General question: Do psychological constructs lend themselves to organizing and understanding fiscal perceptions and decision-making of investors and can they be used to make these perceptions more accurate and their decision-making more effective?
General thesis: The present economic climate and its depiction by the media has generated a psychological climate of depression, anxiety, helplessness, defeatism, and vulnerability. This feeling is pervasive and behaviorally contagious. Concepts of resilience can be used to build consumer confidence, trust, optimism, and effective decision-making.
Processes: As in clinical states of depression, people view the present economic climate as pervasive, personalized, and permanent. As in anxiety they may behave in hysterical, histrionic, avoidant, and self-defeating ways.

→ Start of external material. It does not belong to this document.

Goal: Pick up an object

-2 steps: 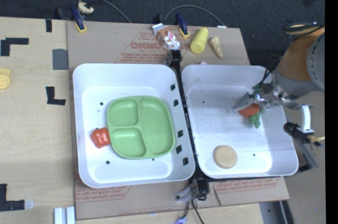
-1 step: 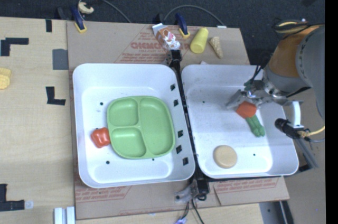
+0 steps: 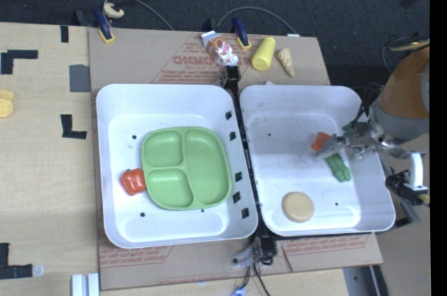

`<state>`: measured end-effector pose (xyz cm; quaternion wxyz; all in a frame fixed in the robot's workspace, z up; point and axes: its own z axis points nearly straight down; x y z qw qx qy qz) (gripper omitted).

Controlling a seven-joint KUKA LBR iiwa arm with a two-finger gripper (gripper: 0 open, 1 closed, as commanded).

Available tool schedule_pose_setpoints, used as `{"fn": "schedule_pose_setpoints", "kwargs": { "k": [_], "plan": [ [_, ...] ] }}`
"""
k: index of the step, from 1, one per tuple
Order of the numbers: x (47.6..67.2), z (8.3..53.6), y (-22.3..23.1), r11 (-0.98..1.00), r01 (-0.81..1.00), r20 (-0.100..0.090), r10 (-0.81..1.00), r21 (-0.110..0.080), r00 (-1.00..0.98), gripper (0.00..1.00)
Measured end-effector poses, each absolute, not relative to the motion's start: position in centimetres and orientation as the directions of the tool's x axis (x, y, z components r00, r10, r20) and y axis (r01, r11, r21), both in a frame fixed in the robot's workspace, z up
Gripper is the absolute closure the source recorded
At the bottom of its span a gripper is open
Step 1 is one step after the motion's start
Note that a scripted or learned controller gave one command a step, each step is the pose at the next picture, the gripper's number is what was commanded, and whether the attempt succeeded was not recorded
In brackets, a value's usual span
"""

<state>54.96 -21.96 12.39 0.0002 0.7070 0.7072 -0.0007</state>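
Pincer (image 3: 334, 150) low in right bin (image 3: 279, 106), among orange piece (image 3: 320, 141) and green piece (image 3: 340, 168); finger state unclear; nothing lifted, grasp unconfirmed

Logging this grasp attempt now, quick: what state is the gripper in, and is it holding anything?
Gripper: low in the right white bin, between the small orange object and the green elongated object; open or closed cannot be told.
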Motion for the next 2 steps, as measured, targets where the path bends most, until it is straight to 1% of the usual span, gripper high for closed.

When in fact: Like clinical depression, periods of economic recession are cyclical. Reactions to recession need not be rigid and pre-determined but can include a range of options. Consumers need to overcome feelings of helplessness and to recognize opportunities, while, at the same time, embracing reasonable safeguards and defensive maneuvers. Just as we can ward off depression and anxiety by psychological defenses and effective problem-solving, so we can defend against self-defeating investment behaviors. While Greenspan accurately warned against irrational exuberance, we now need to avoid irrational dismay. During both bull and bear markets the intelligent and emotionally balanced investor finds a middle ground between the horns of euphoria and depression. We need a psychological Abilify to combat bipolar investor syndrome.